Limitations & Future Work¶

Lack of open-source code makes reproducibility questionable.
MTADataset relies on the upper limit of LLaVA and Grounded-SAM quality, which may generate erroneous annotations in complex scenes.
The individual contributions of the three loss functions are not detailed in the main text (placed in supplementary materials), making it hard to precisely judge the marginal effect of each loss.
The VGG input channels for style loss were changed from 3 to 4 to match the latent channels; whether this modification impacts the feature extraction ability of pre-trained VGG is worth discussing.
Utilizing a stronger VLM (such as GPT-4V or InternVL2) instead of LLaVA could be considered to improve annotation quality.
Applicability to DiT architectures (e.g., SD3/FLUX) has not been explored, and the effectiveness of the dual-branch strategy on DiT remains unknown.
The edge prediction target uses the Sobel operator to extract GT; such handcrafted edge detection might not be as effective as learned structural representations.
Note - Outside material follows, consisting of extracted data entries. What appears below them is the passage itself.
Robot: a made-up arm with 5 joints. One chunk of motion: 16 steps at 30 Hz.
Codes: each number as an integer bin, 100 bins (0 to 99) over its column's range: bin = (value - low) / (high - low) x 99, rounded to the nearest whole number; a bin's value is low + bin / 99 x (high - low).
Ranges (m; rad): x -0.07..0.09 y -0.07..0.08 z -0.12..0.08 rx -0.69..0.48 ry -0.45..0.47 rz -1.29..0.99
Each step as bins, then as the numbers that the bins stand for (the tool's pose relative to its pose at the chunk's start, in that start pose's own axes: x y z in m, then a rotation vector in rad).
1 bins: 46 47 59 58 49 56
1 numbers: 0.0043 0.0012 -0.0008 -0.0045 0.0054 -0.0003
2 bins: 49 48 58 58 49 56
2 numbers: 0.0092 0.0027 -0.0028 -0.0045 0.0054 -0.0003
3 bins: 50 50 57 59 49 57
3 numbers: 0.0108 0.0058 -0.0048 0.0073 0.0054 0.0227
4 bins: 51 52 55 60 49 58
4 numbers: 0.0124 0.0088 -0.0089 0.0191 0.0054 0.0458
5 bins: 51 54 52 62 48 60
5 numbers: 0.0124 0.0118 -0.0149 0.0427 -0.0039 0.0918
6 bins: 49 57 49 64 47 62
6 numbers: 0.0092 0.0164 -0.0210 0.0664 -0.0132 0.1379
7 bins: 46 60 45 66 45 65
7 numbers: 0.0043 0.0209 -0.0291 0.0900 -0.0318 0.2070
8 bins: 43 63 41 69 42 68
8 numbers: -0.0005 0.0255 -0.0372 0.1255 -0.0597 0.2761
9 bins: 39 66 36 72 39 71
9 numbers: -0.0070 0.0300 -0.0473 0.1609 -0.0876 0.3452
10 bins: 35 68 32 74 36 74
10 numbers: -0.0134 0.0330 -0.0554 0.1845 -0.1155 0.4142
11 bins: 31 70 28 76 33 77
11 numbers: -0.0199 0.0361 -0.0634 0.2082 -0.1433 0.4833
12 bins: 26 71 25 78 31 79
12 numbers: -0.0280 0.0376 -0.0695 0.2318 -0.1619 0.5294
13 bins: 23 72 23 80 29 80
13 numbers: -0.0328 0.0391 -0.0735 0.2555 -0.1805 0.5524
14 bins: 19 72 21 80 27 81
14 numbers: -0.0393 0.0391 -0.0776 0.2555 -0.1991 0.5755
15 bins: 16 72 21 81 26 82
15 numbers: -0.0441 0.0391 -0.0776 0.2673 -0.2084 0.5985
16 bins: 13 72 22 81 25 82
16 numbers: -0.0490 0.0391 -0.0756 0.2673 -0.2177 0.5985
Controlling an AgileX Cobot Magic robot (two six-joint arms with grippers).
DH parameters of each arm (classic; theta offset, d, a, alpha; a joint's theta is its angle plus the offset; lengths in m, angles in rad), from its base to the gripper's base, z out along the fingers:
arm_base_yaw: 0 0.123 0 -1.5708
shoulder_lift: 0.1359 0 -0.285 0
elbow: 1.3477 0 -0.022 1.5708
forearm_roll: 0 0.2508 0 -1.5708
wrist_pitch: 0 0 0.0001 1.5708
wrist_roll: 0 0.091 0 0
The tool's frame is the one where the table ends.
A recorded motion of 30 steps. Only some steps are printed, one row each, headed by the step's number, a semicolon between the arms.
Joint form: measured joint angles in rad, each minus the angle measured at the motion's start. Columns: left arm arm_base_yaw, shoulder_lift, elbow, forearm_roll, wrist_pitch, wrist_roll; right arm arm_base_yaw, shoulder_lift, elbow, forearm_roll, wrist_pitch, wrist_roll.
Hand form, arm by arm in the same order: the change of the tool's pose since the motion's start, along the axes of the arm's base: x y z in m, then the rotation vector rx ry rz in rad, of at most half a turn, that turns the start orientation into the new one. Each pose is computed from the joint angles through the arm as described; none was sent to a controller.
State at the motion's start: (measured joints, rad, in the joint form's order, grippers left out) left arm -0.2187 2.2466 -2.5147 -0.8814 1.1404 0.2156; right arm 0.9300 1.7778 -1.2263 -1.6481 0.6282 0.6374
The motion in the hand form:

vs BrushNet: BrushNet uses dual-branch pixel-level information but does not align mask-text. This work builds on it by adding data alignment + structural constraints + style constraints. BrushNet's style is dominated by the base model; MTADiffusion explicitly optimizes it via the VGG Gram matrix.
vs SmartBrush/PowerPaint: They use simple labels from OpenImages (only category names). In contrast, this work uses VLM to generate detailed descriptions covering both content and style. The data scale (25M mask-text pairs vs tens of thousands) and annotation quality are significantly enhanced.
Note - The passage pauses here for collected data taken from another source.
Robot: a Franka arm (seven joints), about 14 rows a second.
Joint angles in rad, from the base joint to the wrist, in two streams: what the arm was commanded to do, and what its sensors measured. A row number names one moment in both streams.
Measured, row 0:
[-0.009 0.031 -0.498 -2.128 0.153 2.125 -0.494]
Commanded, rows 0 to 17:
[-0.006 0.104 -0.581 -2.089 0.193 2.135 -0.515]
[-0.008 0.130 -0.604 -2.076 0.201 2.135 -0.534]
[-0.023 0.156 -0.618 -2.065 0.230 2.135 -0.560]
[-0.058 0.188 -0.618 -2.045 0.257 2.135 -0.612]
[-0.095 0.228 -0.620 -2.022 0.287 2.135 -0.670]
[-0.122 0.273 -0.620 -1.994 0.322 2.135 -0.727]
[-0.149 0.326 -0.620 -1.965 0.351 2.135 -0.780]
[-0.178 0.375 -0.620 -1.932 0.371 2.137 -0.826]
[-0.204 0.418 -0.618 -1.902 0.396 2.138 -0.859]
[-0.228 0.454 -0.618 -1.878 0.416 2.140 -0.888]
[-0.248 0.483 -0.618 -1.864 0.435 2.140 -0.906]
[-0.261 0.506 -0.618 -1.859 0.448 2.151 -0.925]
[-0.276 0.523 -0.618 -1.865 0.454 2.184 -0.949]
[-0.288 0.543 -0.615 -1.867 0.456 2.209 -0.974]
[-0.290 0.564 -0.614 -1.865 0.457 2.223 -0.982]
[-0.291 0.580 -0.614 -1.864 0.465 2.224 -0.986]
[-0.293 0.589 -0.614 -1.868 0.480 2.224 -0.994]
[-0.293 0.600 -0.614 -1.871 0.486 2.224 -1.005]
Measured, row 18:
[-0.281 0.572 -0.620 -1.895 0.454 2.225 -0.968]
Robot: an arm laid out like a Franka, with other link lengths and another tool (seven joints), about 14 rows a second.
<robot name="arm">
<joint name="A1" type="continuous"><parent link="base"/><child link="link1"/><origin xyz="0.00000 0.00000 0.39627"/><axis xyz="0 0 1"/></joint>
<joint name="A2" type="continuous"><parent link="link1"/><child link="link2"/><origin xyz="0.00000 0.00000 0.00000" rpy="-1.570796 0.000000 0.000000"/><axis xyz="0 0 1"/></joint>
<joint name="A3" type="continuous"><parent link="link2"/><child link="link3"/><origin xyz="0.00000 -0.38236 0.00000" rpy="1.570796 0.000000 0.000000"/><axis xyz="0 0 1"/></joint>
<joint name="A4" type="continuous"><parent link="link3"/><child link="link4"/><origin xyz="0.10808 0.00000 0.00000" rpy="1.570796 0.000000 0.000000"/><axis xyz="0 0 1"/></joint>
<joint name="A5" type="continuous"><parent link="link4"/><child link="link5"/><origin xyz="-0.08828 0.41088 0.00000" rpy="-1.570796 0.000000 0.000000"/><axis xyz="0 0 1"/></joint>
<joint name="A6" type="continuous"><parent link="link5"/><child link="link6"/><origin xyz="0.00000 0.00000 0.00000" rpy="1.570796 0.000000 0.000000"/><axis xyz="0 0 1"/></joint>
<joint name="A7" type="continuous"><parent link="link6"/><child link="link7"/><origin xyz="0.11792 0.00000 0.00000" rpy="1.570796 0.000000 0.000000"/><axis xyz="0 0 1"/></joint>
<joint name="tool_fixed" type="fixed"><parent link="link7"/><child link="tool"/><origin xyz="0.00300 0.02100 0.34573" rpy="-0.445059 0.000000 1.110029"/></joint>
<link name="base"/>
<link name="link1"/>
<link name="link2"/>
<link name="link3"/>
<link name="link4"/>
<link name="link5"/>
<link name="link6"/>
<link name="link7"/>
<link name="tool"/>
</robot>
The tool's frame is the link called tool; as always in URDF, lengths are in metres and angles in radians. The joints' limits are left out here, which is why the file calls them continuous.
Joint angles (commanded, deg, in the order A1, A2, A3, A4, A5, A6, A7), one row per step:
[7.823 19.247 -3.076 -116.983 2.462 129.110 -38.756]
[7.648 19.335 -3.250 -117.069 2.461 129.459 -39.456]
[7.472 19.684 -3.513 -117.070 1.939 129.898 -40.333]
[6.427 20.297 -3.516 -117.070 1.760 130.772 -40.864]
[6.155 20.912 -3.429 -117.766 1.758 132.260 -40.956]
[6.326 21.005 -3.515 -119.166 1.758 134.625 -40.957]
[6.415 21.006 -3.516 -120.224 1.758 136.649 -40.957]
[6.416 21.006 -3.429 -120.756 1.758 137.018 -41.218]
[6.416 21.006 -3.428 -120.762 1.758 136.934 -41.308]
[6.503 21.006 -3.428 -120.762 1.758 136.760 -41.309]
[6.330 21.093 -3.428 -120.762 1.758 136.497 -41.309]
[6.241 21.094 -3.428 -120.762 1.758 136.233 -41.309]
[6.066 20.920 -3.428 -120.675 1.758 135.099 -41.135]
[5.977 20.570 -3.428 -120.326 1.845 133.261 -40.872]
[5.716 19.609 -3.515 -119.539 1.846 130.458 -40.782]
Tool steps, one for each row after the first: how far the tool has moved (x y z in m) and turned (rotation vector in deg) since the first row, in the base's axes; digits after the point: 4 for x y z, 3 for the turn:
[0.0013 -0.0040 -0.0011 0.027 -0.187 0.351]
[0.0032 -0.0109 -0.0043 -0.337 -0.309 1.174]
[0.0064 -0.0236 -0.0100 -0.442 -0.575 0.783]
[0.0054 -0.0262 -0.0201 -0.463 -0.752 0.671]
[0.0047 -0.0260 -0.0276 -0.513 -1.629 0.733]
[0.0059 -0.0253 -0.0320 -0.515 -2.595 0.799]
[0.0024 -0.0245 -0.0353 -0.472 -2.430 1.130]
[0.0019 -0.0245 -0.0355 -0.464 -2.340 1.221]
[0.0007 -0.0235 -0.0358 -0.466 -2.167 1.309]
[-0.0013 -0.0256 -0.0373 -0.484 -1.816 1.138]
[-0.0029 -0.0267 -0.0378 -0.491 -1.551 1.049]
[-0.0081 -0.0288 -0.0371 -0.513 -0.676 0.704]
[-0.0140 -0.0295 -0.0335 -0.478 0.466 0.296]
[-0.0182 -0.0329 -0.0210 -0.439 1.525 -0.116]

vs CAT-Diffusion: CAT uses a semantic inpainter to extract vision-text features cascading the diffusion model, but it is limited by the upper-bound capacity of the masked image and short labels. Our end-to-end training is cleaner.
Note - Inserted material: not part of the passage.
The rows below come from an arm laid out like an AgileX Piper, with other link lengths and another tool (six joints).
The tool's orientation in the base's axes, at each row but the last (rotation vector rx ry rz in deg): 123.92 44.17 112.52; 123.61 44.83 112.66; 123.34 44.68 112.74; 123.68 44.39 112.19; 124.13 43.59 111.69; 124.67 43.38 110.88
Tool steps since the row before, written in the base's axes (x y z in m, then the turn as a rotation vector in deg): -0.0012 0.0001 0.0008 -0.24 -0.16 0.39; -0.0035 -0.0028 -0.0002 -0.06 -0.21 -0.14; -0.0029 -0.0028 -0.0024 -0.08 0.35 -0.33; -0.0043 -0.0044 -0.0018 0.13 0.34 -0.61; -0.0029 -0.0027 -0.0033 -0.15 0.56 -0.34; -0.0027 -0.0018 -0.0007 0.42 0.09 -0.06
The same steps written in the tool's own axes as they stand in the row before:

vs SDI (Stable Diffusion Inpainting): SDI uses whole-image captions + random masks for training, causing semantic misalignment during the training phase. However, its style consistency achieved through training on 600M images is worth learning from.

Rating¶

Novelty: ⭐⭐⭐行业 Systematic solutions across three dimensions (data + structure + style), but the innovation of each single component is limited on its own.
Experimental Thoroughness: ⭐⭐⭐⭐ Adequate comparisons on BrushBench and EditBench, and a convincing user study, but the ablation is not fully integrated.
Writing Quality: ⭐⭐⭐⭐ Clarified problem definition and well-structured methodology description.
Value: ⭐⭐⭐⭐ MTAPipeline and MTADataset provide sustained value to the community, and the three strategies can be generalized to other inpainting models.